**AIM OF THE EXERCISE**
Transcribe each entry. Change nothing.

------

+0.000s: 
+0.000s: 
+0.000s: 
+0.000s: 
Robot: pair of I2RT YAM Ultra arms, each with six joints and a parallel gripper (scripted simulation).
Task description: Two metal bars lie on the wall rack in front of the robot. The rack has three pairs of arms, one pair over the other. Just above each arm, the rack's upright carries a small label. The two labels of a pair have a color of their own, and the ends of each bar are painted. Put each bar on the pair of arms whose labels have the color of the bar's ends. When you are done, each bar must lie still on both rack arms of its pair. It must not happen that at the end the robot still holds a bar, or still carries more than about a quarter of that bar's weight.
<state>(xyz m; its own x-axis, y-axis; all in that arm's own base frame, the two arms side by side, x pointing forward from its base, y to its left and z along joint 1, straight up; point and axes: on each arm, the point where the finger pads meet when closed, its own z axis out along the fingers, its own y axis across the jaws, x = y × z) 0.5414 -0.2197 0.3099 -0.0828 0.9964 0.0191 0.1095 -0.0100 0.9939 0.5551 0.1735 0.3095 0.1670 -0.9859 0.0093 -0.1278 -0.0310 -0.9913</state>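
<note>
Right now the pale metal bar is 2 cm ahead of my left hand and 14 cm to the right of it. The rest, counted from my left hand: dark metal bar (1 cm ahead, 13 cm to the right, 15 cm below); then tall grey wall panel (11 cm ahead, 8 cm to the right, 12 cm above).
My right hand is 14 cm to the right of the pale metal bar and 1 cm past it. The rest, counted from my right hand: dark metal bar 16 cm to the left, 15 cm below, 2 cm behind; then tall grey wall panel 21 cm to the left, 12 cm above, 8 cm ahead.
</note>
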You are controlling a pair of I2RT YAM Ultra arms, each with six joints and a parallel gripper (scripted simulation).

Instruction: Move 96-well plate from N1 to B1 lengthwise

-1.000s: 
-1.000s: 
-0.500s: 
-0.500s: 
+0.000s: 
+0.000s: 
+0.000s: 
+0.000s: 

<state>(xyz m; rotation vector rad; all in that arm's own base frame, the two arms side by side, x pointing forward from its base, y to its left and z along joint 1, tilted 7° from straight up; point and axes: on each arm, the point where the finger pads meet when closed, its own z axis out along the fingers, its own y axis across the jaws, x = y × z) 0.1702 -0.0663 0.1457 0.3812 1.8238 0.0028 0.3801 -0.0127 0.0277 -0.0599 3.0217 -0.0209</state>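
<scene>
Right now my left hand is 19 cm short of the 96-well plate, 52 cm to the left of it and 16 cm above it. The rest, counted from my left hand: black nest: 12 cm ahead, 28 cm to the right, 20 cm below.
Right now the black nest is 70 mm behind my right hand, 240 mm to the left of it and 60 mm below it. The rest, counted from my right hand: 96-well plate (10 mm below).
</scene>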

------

**TASK RESULT**
+0.000s: 
+0.000s: 
+0.000s: 
+0.000s: 
Robot: pair of I2RT YAM Ultra arms, each with six joints and a parallel gripper (scripted simulation).
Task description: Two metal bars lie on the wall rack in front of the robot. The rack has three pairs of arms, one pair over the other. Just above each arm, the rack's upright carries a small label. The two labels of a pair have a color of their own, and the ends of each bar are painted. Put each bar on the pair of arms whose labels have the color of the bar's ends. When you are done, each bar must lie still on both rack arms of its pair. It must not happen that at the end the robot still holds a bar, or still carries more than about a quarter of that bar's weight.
<state>(xyz m; its own x-axis, y-axis; all in that arm's own base frame, the two arms side by side, x pointing forward from its base, y to its left and z along joint 1, straight up; point and axes: on each arm, the point where the finger pads meet when closed, its own z axis out along the fingers, its own y axis across the jaws, x = y × z) 0.5414 -0.2197 0.3099 -0.0828 0.9964 0.0191 0.1095 -0.0100 0.9939 0.5551 0.1735 0.3095 0.1670 -0.9859 0.0093 -0.1278 -0.0310 -0.9913</state>
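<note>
Right now the pale metal bar is 2 cm ahead of my left hand and 14 cm to the right of it. The rest, counted from my left hand: dark metal bar (1 cm ahead, 13 cm to the right, 15 cm below); then tall grey wall panel (11 cm ahead, 8 cm to the right, 12 cm above).
My right hand is 14 cm to the right of the pale metal bar and 1 cm past it. The rest, counted from my right hand: dark metal bar 16 cm to the left, 15 cm below, 2 cm behind; then tall grey wall panel 21 cm to the left, 12 cm above, 8 cm ahead.
</note>
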You are controlling a pair of I2RT YAM Ultra arms, each with six joints and a parallel gripper (scripted simulation).

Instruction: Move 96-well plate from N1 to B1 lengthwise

-1.000s: 
-1.000s: 
-0.500s: 
-0.500s: 
+0.000s: 
+0.000s: 
+0.000s: 
+0.000s: 

<state>(xyz m; rotation vector rad; all in that arm's own base frame, the two arms side by side, x pointing forward from its base, y to its left and z along joint 1, tilted 7° from straight up; point and axes: on each arm, the point where the finger pads meet when closed, its own z axis out along the fingers, its own y axis across the jaws, x = y × z) 0.1702 -0.0663 0.1457 0.3812 1.8238 0.0028 0.3801 -0.0127 0.0277 -0.0599 3.0217 -0.0209</state>
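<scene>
Right now my left hand is 19 cm short of the 96-well plate, 52 cm to the left of it and 16 cm above it. The rest, counted from my left hand: black nest: 12 cm ahead, 28 cm to the right, 20 cm below.
Right now the black nest is 70 mm behind my right hand, 240 mm to the left of it and 60 mm below it. The rest, counted from my right hand: 96-well plate (10 mm below).
</scene>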

This concludes the response.